Fix 5: Trim Your Workspace Files
Workspace files get injected into every API call. Ours were bloated — 12KB and 29KB respectively. We trimmed them to 4.4KB and 5.6KB by moving reference data to an external database and removing sections the agent didn't need in its system prompt. Every kilobyte you trim saves tokens on every single turn. At Opus pricing, a 20KB reduction saves roughly $0.10 per API call. Over 100 calls a day, that's $10/day or $300/month.
Fix 6: Delegate to Cheaper Models
Our Opus agent was doing everything — reading files, writing code, running tests.
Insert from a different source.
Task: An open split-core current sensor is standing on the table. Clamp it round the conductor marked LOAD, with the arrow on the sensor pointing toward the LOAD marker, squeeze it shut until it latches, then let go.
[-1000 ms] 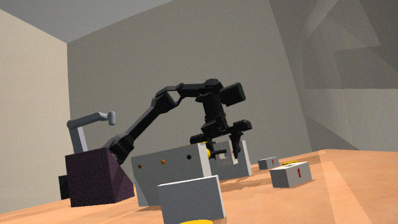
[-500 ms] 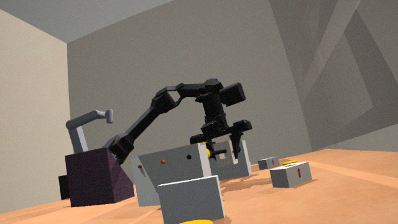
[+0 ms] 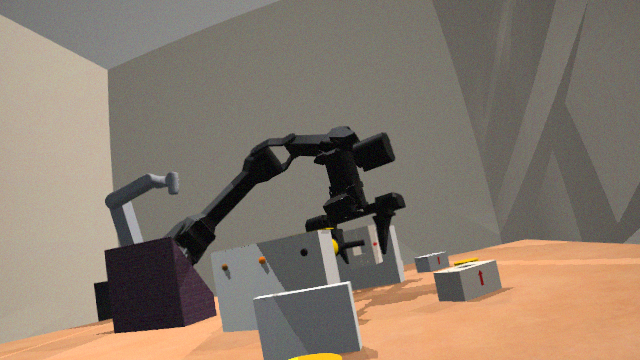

Now it follows a strict coordinator pattern: 1. Opus talks to the user and makes decisions (2-3 turns) 2. Sonnet/Haiku sub-agents do the actual work (6-10 turns at 5-25x lower cost) 3. Sub-agent results come back as a single tool response The key system prompt instruction that enforces this:
> *Every tool call you make costs money on Opus 4.6. Do NOT read files to explore before delegating. Tell the sub-agent WHERE the files are and let THEM read it on a cheaper model.* We also downgraded all cron jobs from Opus to Fleet Sonnet or Fleet Haiku. A cron job that checks for new issues doesn't need Opus-level reasoning.
Fix 7: Silence Cron Delivery
Cron job results were being "announced" back into the main agent's session, adding tokens to its context and sometimes triggering follow-up Opus responses. We changed delivery to write results to a shared filesystem instead:
"delivery": { "mode": "none" }Results now go to ~/.openclaw/workspace/shared/results/ where the coordinator checks them only when asked.
The Results
We tested three identical deployment tasks before and after optimization: | Task | Before | After | Cache Rebuilds | |------|--------|-------|----------------| | Tool integration A | $0.57 | — | 2 | | Tool integration B | $0.60 | — | 2 | | Tool build + deploy (post-fix) | — | $0.17 | 0 | | Baseline task | $0.83 | — | 8 exploration turns | The first task after all seven fixes cost $0.17 with zero cache rebuilds. The actual delegation (spawning a Sonnet sub-agent, waiting for results, reporting back) cost about $0.14. The sub-agent did all the work for $0.09 on Fleet Sonnet. Total session cost dropped from $2.08 (three tasks with cache rebuilds) to $0.17 (one task, clean). Extrapolating to similar workloads: roughly 80% cost reduction.
The Takeaway
If you're running OpenClaw with Opus, check these three things first — they account for 90% of our savings: 1. Is cacheRetention set to "long"? If not, you're paying 10x for system prompt caching every time there's a 5-minute gap in conversation. 2. Is your agent doing work, or coordinating work? Every file read, every code write on Opus costs 5-25x what it would on Sonnet or Haiku. 3. How big are your workspace files? Trim your system prompt and memory files to the minimum. Move reference data to a structured database or external storage. The rest — heartbeat, Discord lockdown, cron delivery, session timeout — are smaller wins that add up. But cache retention alone took us from $0.22 per cache rebuild to $0.02. That's the one change every OpenClaw operator should make today.